Kallimani Dimitra, Theleritis Christos, Evdokimidis Ioannis, Stefanis Nicholas C, Chatzimanolis Ioannis, Smyrnis Nikolaos
Psychiatry Department, National and Kapodistrian University of Athens, Eginition Hospital, Athens, Greece.
Eur Psychiatry. 2009 Jan;24(1):17-26. doi: 10.1016/j.eurpsy.2008.08.003. Epub 2008 Oct 14.

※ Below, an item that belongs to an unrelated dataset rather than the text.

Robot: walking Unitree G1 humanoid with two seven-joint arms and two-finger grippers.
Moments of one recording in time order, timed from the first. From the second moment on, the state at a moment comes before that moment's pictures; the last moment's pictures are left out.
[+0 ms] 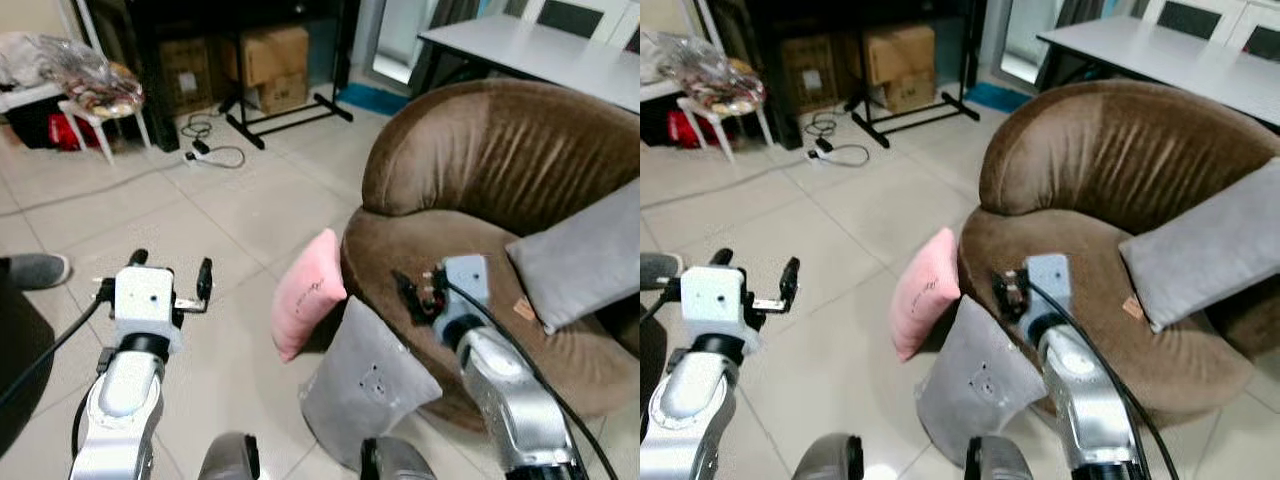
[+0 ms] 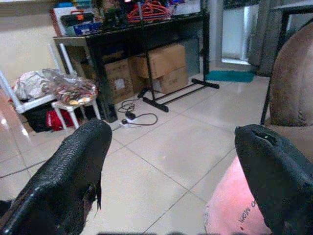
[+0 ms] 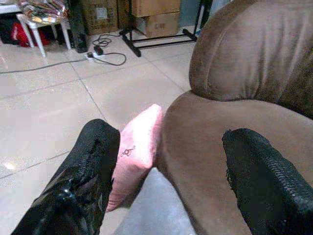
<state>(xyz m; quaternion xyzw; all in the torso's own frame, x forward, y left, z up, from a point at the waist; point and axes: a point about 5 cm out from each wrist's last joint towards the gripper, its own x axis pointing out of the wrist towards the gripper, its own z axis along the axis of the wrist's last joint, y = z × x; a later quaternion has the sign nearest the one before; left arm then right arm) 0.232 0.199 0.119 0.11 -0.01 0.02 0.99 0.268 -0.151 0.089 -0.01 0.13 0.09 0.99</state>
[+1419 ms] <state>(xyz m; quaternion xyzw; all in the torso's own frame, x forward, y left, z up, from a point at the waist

Measures of eye movement dysfunction have been considered as candidate endophenotypes for the study of genetic liability in schizophrenia. In this respect it is crucial to confirm a clinical state independentce of these measures. Twenty people with DSM-IV schizophrenia were assessed using a battery of oculomotor tasks in the acute phase of their disorder without being treated with antipsychotic medication and then again in the remission phase under treatment with antipsychotic medication. The saccade latency in the saccade task, the error rate and antisaccade latency in the antisaccade task, and the frequency of unwanted saccades in the active fixation task were stable in time both at the group level and within each individual, showing no relation to the significant improvement in different psychopathological dimensions of these patients. The root mean square error, gain and saccade frequency in the pursuit task were not stable over time, although again this instability was not related to the changes in psychopathological status of these patients. Finally, the saccade frequency in the active fixation task with distracters was not stable in time and was correlated with changes in specific dimensions of psychopathology. These results provide further evidence that saccade and smooth eye pursuit dysfunction measures are not affected by the substantial change in the clinical state of schizophrenia from the acute phase to remission, and strengthen the current view that they can be used as endophenotypes. On the other hand, active fixation might be state-dependent adding to the evidence against its use as a candidate endophenotype in schizophrenia.
眼球运动功能障碍的测量指标已被视为精神分裂症遗传易感性研究的候选内表型。在这方面,确认这些测量指标与临床状态的独立性至关重要。20名符合《精神疾病诊断与统计手册》第四版(DSM-IV)精神分裂症诊断标准的患者,在疾病急性期未接受抗精神病药物治疗时,通过一系列动眼神经任务进行评估,然后在接受抗精神病药物治疗的缓解期再次进行评估。在扫视任务中的扫视潜伏期、反扫视任务中的错误率和反扫视潜伏期,以及主动注视任务中不必要扫视的频率,在群体水平和个体内部均随时间保持稳定,与这些患者不同精神病理维度的显著改善无关。跟踪任务中的均方根误差、增益和扫视频率随时间不稳定,尽管这种不稳定性同样与这些患者精神病理状态的变化无关。最后,有干扰物的主动注视任务中的扫视频率随时间不稳定,且与精神病理学特定维度的变化相关。这些结果进一步证明,扫视和平滑跟踪功能障碍的测量指标不受精神分裂症从急性期到缓解期临床状态显著变化的影响,并强化了当前认为它们可作为内表型的观点。另一方面,主动注视可能依赖于状态,这进一步证明其不宜作为精神分裂症候选内表型。